While the US Centers for Disease Control estimate that annually at least 4.7 mio people get bitten by a dog (in the USA alone!), only 800,000 Americans actually do seek medical attention for dog bites. Likely reasons:
- Seeing the doctor costs money (unless insured)
- It was their own dog that bit, and they want to avoid problems from making the dog bite "public"
- They don't take the bite serious (neither in terms of potential health impact, nor in terms of changing their dog training!)
This is not okay. If there is a laceration, better do see the doc!
Dog Bites Treatment
Treatment for Dog Bite:
- Regular wound treatment is more harmful than beneficial, but regular wound examination is a must
- Every 24 hours max, reexamine the bite wound to establish infection risk (or healing progress)

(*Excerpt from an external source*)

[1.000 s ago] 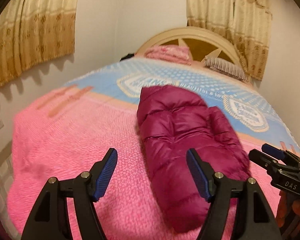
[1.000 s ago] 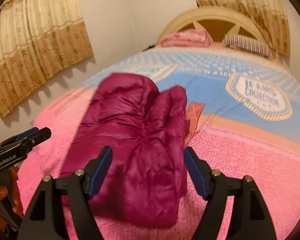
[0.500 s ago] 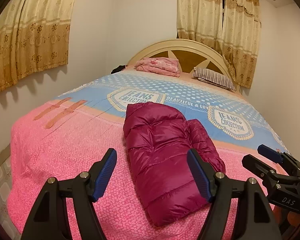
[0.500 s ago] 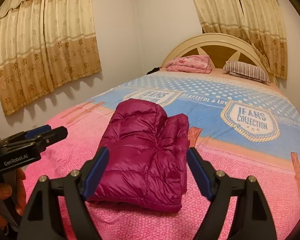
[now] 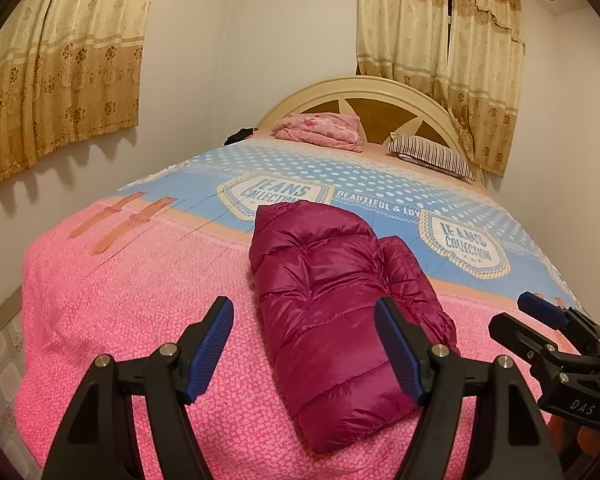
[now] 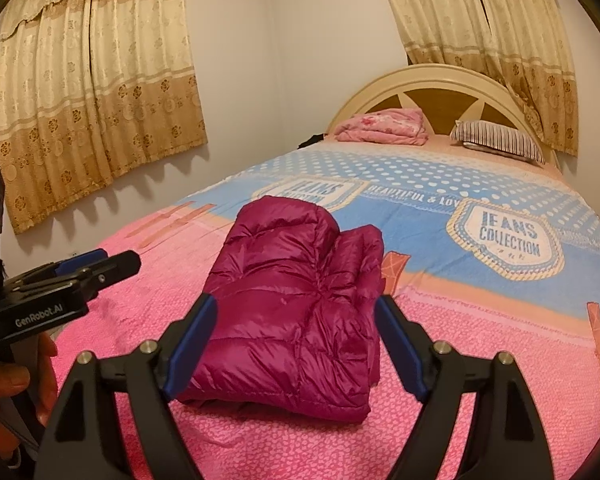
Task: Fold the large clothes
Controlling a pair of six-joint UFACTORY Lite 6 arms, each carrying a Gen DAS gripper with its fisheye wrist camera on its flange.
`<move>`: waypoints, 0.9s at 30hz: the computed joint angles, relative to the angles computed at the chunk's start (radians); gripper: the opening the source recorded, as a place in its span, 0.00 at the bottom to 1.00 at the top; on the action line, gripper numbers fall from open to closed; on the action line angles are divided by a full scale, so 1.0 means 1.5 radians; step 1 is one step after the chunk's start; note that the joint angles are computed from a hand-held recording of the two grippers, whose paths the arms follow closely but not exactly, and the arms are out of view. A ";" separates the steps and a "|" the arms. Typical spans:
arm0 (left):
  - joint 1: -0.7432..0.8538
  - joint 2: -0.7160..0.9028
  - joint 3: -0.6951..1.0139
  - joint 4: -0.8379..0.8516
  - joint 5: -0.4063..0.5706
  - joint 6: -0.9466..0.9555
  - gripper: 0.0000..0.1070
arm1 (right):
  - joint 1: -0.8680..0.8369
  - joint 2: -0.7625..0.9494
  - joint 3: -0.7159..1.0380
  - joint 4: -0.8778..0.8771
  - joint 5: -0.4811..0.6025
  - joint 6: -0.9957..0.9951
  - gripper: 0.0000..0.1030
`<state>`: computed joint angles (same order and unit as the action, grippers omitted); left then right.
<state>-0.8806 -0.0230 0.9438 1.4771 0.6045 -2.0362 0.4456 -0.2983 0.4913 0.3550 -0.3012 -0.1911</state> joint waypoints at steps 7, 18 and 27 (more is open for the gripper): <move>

- If needed, irrigate the bite wound once more, and apply new aseptic band-aid/plaster or dressing/bandage as appropriate
- Bites to the hand or face should be reexamined every 12 hours max
- Move the injured body part only minimally - to establish mobility and motion control
- There is controversy as to the efficacy of tetanus immunization subsequent to a dog bite: At the time of (any) immunization the immune system is weakened ("busy"), and tetanus efficacy doesn't set in until much later. Thus it may not actually help to wait for a dog bite to be reminded of a tetanus booster (every 10 years), doh!
- If the dog bite ruptured ligaments, tendons, nerves, muscles, blood vessels or bones, always get professional treatment by a doctor
In the USA alone, of the around 800,000 medically reported dog bite cases annually, around 386,000 require treatment in an emergency department, and 33,000 receive reconstructive surgery.